_What you have to do_
The entries are to be output in full, word for word.
◇ ◇ ◇
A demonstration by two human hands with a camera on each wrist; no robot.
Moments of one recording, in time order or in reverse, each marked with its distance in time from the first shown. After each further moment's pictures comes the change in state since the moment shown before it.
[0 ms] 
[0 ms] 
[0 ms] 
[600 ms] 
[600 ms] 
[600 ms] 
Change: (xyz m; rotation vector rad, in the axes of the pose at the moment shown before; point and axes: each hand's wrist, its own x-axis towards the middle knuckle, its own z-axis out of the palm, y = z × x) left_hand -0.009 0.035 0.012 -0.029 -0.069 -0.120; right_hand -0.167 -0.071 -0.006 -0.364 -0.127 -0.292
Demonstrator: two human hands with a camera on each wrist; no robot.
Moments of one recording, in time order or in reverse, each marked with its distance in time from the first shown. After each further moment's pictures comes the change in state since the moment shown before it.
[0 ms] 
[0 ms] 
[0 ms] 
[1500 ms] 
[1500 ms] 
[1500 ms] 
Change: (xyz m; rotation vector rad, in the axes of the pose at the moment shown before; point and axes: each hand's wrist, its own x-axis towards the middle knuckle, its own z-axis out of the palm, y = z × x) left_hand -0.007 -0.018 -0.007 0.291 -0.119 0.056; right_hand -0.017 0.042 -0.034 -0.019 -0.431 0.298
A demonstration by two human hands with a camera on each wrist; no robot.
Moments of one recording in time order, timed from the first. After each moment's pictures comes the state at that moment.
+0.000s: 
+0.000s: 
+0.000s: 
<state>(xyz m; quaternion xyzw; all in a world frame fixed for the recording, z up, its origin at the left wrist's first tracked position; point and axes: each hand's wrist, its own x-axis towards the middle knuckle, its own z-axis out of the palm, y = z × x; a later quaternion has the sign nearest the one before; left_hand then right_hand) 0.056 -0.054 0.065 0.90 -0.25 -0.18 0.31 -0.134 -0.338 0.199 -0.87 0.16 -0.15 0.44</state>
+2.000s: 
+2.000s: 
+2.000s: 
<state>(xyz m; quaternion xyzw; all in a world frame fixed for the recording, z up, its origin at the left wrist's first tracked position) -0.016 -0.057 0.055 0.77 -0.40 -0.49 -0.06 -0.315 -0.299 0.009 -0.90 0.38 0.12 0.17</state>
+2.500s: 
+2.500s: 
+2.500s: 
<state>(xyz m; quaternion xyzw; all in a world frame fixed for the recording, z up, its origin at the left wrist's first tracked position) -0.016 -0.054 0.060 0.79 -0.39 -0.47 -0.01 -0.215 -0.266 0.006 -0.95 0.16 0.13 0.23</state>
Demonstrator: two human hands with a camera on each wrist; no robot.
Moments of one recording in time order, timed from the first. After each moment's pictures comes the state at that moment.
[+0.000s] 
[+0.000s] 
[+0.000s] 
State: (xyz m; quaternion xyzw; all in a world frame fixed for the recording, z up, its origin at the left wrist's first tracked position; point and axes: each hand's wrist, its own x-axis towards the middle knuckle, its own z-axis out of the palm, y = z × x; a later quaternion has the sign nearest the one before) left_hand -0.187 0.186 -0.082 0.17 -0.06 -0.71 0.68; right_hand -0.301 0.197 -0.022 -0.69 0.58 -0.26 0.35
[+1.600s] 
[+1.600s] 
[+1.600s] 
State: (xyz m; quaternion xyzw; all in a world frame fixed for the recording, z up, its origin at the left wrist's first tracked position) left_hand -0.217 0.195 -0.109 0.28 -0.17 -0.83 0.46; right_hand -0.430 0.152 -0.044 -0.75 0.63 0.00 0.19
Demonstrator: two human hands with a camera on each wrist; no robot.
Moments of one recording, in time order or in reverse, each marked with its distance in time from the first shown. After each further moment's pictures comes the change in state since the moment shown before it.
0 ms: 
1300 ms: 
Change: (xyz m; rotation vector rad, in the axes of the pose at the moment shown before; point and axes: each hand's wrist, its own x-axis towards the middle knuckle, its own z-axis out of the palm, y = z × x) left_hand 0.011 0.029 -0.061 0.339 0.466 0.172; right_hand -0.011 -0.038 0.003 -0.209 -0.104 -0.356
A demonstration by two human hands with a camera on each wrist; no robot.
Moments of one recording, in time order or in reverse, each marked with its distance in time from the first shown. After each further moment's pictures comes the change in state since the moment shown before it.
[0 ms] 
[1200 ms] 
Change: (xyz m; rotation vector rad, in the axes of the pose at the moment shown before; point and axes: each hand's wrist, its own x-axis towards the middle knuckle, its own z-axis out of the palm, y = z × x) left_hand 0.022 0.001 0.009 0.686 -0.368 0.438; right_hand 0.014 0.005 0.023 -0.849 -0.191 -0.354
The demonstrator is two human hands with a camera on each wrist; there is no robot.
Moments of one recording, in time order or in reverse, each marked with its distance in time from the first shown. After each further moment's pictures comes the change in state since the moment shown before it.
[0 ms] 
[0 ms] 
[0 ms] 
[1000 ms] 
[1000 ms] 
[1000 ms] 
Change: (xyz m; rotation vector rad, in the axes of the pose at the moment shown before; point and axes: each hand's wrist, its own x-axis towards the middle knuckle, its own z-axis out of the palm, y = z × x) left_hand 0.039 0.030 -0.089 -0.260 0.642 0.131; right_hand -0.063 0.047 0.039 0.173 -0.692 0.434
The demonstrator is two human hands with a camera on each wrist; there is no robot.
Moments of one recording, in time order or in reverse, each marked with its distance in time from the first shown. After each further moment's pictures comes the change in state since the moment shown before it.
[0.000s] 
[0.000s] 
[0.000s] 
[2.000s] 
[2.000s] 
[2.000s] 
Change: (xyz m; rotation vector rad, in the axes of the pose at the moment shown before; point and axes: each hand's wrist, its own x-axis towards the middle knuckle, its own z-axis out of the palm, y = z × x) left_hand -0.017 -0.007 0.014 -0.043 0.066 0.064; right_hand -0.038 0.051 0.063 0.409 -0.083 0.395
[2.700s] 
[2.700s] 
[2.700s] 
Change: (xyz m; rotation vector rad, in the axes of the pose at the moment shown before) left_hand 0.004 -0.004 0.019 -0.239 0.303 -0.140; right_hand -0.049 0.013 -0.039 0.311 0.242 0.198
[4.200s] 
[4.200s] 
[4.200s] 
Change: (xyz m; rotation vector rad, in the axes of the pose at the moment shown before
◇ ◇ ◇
_Problem solution_
A demonstration by two human hands with a camera on each wrist; no robot.
Moments of one recording, in time order or in reverse, each marked with its distance in time from the first shown. After each further moment's pictures comes the change in state since the moment shown before it.
[0 ms] 
[0 ms] 
[0 ms] 
[600 ms] 
[600 ms] 
[600 ms] 
Change: (xyz m; rotation vector rad, in the axes of the pose at the moment shown before; point and axes: each hand's wrist, its own x-axis towards the middle knuckle, its own z-axis out of the palm, y = z × x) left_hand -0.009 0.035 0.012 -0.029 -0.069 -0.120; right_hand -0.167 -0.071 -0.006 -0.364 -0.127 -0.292
Demonstrator: two human hands with a camera on each wrist; no robot.
Moments of one recording, in time order or in reverse, each marked with its distance in time from the first shown. After each further moment's pictures comes the change in state since the moment shown before it.
[0 ms] 
[0 ms] 
[0 ms] 
[1500 ms] 
[1500 ms] 
[1500 ms] 
Change: (xyz m; rotation vector rad, in the axes of the pose at the moment shown before; point and axes: each hand's wrist, its own x-axis towards the middle knuckle, its own z-axis out of the palm, y = z × x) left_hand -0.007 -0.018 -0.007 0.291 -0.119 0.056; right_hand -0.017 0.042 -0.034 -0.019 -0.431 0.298
A demonstration by two human hands with a camera on each wrist; no robot.
Moments of one recording in time order, timed from the first. After each moment's pictures comes the state at that moment.
+0.000s: 
+0.000s: 
+0.000s: 
<state>(xyz m; quaternion xyzw; all in a world frame fixed for the recording, z up, its origin at the left wrist's first tracked position; point and axes: each hand's wrist, its own x-axis towards the middle knuckle, its own z-axis out of the palm, y = z × x; a later quaternion has the sign nearest the one before; left_hand then right_hand) 0.056 -0.054 0.065 0.90 -0.25 -0.18 0.31 -0.134 -0.338 0.199 -0.87 0.16 -0.15 0.44</state>
+2.000s: 
+2.000s: 
+2.000s: 
<state>(xyz m; quaternion xyzw; all in a world frame fixed for the recording, z up, its origin at the left wrist's first tracked position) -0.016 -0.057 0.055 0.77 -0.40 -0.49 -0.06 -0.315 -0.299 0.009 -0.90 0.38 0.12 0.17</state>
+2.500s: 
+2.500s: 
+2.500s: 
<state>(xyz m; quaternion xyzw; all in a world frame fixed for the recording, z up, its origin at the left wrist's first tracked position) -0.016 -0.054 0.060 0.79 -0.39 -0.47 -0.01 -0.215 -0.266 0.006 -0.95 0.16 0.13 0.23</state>
Demonstrator: two human hands with a camera on each wrist; no robot.
Moments of one recording in time order, timed from the first. After each moment's pictures comes the state at that moment.
[+0.000s] 
[+0.000s] 
[+0.000s] 
State: (xyz m; quaternion xyzw; all in a world frame fixed for the recording, z up, its origin at the left wrist's first tracked position; point and axes: each hand's wrist, its own x-axis towards the middle knuckle, its own z-axis out of the palm, y = z × x; a later quaternion has the sign nearest the one before) left_hand -0.187 0.186 -0.082 0.17 -0.06 -0.71 0.68; right_hand -0.301 0.197 -0.022 -0.69 0.58 -0.26 0.35
[+1.600s] 
[+1.600s] 
[+1.600s] 
State: (xyz m; quaternion xyzw; all in a world frame fixed for the recording, z up, its origin at the left wrist's first tracked position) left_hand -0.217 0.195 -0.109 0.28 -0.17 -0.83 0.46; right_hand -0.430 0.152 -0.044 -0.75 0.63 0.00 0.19
Demonstrator: two human hands with a camera on each wrist; no robot.
Moments of one recording, in time order or in reverse, each marked with its distance in time from the first shown. After each further moment's pictures comes the change in state since the moment shown before it.
0 ms: 
1300 ms: 
Change: (xyz m; rotation vector rad, in the axes of the pose at the moment shown before; point and axes: each hand's wrist, its own x-axis towards the middle knuckle, its own z-axis out of the palm, y = z × x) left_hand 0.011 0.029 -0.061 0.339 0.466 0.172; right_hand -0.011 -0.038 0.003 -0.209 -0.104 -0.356
A demonstration by two human hands with a camera on each wrist; no robot.
Moments of one recording, in time order or in reverse, each marked with its distance in time from the first shown. After each further moment's pictures comes the change in state since the moment shown before it.
[0 ms] 
[1200 ms] 
Change: (xyz m; rotation vector rad, in the axes of the pose at the moment shown before; point and axes: each hand's wrist, its own x-axis towards the middle knuckle, its own z-axis out of the palm, y = z × x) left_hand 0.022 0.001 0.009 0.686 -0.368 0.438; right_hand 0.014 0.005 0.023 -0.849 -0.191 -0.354
The demonstrator is two human hands with a camera on each wrist; there is no robot.
Moments of one recording, in time order or in reverse, each marked with its distance in time from the first shown. After each further moment's pictures comes the change in state since the moment shown before it.
[0 ms] 
[0 ms] 
[0 ms] 
[1000 ms] 
[1000 ms] 
[1000 ms] 
Change: (xyz m; rotation vector rad, in the axes of the pose at the moment shown before; point and axes: each hand's wrist, its own x-axis towards the middle knuckle, its own z-axis out of the palm, y = z × x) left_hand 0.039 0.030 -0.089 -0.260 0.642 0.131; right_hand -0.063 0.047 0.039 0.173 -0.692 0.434
The demonstrator is two human hands with a camera on each wrist; there is no robot.
Moments of one recording, in time order or in reverse, each marked with its distance in time from the first shown. After each further moment's pictures comes the change in state since the moment shown before it.
[0.000s] 
[0.000s] 
[0.000s] 
[2.000s] 
[2.000s] 
[2.000s] 
Change: (xyz m; rotation vector rad, in the axes of the pose at the moment shown before; point and axes: each hand's wrist, its own x-axis towards the middle knuckle, its own z-axis out of the palm, y = z × x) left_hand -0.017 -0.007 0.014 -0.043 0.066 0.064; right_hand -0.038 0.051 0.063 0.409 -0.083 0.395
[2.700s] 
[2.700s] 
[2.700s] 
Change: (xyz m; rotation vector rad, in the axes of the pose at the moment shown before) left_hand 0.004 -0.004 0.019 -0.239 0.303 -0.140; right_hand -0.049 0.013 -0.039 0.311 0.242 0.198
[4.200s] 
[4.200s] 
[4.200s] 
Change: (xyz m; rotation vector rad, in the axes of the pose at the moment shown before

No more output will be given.